Only a single number is expected: how many lines of the data hold the word "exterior".
——
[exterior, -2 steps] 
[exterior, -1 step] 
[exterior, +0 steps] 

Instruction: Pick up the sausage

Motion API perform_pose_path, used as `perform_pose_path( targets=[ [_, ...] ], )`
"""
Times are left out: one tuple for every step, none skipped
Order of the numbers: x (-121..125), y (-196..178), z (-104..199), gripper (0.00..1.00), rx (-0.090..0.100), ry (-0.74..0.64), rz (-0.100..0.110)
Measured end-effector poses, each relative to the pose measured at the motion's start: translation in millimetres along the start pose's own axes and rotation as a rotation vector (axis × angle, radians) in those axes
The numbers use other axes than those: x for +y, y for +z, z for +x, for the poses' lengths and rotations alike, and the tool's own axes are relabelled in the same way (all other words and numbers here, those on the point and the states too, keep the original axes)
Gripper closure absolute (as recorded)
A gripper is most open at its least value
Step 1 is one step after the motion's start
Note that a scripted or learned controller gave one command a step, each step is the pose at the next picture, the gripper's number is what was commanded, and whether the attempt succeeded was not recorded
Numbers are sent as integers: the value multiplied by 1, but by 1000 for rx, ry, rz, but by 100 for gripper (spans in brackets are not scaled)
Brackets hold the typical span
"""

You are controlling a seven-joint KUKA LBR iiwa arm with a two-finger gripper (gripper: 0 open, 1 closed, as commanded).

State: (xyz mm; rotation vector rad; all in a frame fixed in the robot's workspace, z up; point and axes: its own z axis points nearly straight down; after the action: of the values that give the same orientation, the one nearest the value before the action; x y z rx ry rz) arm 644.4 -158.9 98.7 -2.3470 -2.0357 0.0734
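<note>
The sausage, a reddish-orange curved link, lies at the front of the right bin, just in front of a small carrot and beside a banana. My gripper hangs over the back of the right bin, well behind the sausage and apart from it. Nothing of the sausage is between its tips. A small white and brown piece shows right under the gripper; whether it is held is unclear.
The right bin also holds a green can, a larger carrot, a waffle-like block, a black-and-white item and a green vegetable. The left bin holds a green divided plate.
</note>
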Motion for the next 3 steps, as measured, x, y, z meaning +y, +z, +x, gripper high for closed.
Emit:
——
## OUTPUT
3